Step 4, the calculating user resident duration T in a geographical positions, defining resident duration here is the difference that user passes in and out the time in a geographical position, i.e. Ts=Tout-Tin; By the resident duration value T of usersWith set resident duration threshold θ1(θ1Desirable 30 minutes of initial value) compare, if user is resident duration value TsBe more than or equal to resident duration threshold θ1, then it is assumed that this geographical position is a dwell point of this user.
Step 5, determine the dwell point of user after, calculate the resident weights of each dwell point of user. The resident weights N defining each dwell point is the resident duration value T in this dwell pointsWith set resident duration threshold θ1Ratio, i.e. N=Ts/θ1。
Add up each dwell point of each user every day resident weights and, wherein, i-th user jth dwell point in the r days occurs resident weights and the S of n time altogetheri jr=Nj r1+Nj r2+…+Nj rn, parameter N in formulaj rnThere are the resident weights of n-th in the r days in the jth dwell point of expression user; Then resident weights and the Sum of i-th user jth dwell point in analyzing sky t are added upi j=Si j1+Si j2+…+Si jt。

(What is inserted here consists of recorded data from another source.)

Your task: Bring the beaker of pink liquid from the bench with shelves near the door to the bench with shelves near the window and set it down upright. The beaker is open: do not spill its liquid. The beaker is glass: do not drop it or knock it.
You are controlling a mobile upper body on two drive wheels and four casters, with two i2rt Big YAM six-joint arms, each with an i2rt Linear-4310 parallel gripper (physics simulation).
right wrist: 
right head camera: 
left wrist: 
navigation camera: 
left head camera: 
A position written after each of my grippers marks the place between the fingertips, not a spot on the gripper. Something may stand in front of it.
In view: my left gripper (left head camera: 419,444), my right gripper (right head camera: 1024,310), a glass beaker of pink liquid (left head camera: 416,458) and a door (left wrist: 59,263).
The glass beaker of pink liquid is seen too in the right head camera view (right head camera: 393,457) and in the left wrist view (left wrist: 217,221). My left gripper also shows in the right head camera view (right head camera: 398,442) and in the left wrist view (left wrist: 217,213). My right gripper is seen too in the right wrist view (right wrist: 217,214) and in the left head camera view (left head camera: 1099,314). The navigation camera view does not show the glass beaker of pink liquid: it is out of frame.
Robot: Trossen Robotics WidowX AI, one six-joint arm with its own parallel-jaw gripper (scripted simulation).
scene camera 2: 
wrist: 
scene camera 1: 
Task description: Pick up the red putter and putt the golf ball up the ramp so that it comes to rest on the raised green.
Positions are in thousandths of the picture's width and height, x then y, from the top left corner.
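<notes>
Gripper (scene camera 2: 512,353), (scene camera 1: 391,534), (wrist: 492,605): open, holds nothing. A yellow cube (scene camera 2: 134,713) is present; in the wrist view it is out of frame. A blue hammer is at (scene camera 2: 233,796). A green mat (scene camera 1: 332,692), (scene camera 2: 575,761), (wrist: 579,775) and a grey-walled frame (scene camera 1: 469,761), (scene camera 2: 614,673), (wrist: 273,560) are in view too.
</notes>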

Add up all dwell point of each user every day resident weights and, wherein, the resident weights of the i-th user common m dwell point in the r days and Si r=Si 1r+Si 2r+…+Si mr; Then resident weights and the Sum of the i-th user all dwell point in analyzing sky t are added upi=Si 1+Si 2+...+Si t。
Add up each user resident weights ratio of each dwell point in all analysis skies, the resident weight ratio Z of i-th user jth dwell point in analyzing sky ti j=Sumi j/Sumi。
Step 6, identify user residently, wherein, the step identified of i-th user is residently: by the resident weight ratio Z of all dwell point of i-th useri jCarry out sort descending and number, carrying out the identification on the resident ground of user further according to resident ground recognition function F (j).Wherein, if Zi j≥θ2, then the value of F (j) takes 1; If Zi j≤θ2, then the value of F (j) takes 0 and stops comparing, θ2For the empirical value pre-set, initial value takes 0.1. Finally, F (j) value to be the dwell point of 1 correspondence be exactly this user residently.
Add up the resident ground number of each user, wherein, the resident ground number C of i-th useri=F (1)+F (2)+...+F (j); If Ci=0, then it represents that cannot judge user i residently; If Ci>=0, then it represents that user i has CiIndividual residently. Finally obtain the resident ground number of user and the geographical location information on resident ground.